- St. John's Cemetery, Wrought-Iron Cross Site A St. John's Cemetery, Wrought-Iron Cross Site B St. John's Cemetery, Wrought-Iron Cross Site C St. John's Cemetery, Wrought-Iron Cross Site D
- U.S. National Register of Historic Places
- Location: Address restricted
- Nearest city: Zeeland, North Dakota
- Area: less than one acre
- Built: 1923 (Site C)
- Built by: Jacob Friedt (Site C)
- Architectural style: Wrought-iron cross
- MPS: German-Russian Wrought-Iron Cross Sites in Central North Dakota MPS
- NRHP reference No.: 89001687, 89001688, 89001689, 89001690
- Added to NRHP: October 23, 1989

= Wrought-iron cross sites of St.
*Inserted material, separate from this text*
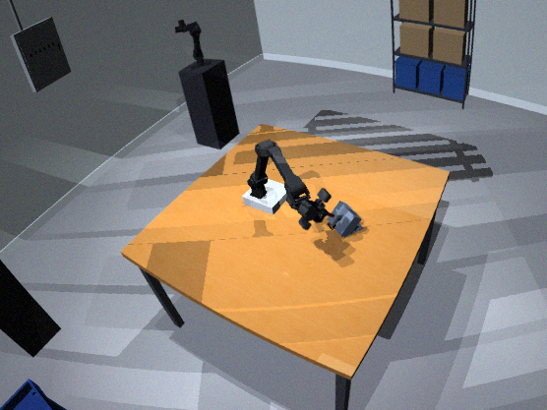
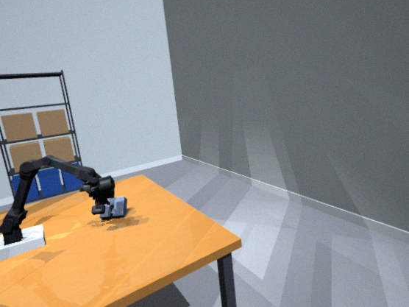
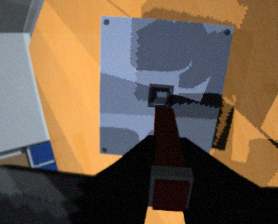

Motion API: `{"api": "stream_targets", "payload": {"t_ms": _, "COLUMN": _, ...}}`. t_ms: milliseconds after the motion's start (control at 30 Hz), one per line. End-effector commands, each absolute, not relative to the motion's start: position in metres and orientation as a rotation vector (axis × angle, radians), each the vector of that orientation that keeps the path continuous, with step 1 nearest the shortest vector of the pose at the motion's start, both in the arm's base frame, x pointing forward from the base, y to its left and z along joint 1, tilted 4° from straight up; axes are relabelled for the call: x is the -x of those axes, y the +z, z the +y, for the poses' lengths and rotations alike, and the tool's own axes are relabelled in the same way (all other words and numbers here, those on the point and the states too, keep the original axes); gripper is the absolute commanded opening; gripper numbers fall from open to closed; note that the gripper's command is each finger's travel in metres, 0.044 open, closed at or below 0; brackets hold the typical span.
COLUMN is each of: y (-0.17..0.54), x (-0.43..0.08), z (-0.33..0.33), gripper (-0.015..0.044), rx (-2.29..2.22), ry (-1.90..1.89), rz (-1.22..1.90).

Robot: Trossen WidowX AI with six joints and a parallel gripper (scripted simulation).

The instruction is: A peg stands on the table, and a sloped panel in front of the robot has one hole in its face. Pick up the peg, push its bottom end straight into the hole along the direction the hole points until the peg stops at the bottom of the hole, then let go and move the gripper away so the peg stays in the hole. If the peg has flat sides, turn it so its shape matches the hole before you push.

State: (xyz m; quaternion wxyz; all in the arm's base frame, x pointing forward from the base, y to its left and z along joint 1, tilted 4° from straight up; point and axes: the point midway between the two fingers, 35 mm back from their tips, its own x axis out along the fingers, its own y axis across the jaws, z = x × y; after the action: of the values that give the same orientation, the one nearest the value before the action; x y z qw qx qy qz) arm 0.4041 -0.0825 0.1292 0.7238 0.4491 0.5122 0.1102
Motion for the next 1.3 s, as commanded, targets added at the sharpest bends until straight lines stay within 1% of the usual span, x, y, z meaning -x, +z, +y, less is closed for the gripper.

John's Cemetery =

Four historic sites within the St. John's Catholic Cemetery near Zeeland, North Dakota, United States, identified as St. John's Cemetery, Wrought-Iron Cross Site A, St. John's Cemetery, Wrought-Iron Cross Site B, Site C, and Site D, were listed on the National Register of Historic Places in 1989. They include wrought-iron crosses. The listing for Site A included 9 contributing objects; Site B included 6; Site C included just one; Site D included 9. Site C included an iron cross built in 1923 by Jacob Friedt.

Jacob Friedt, of Zeeland, was one of a number of "German-Russian blacksmiths in central North Dakota" who developed individual styles in their crosses and whose "work was known for miles around them."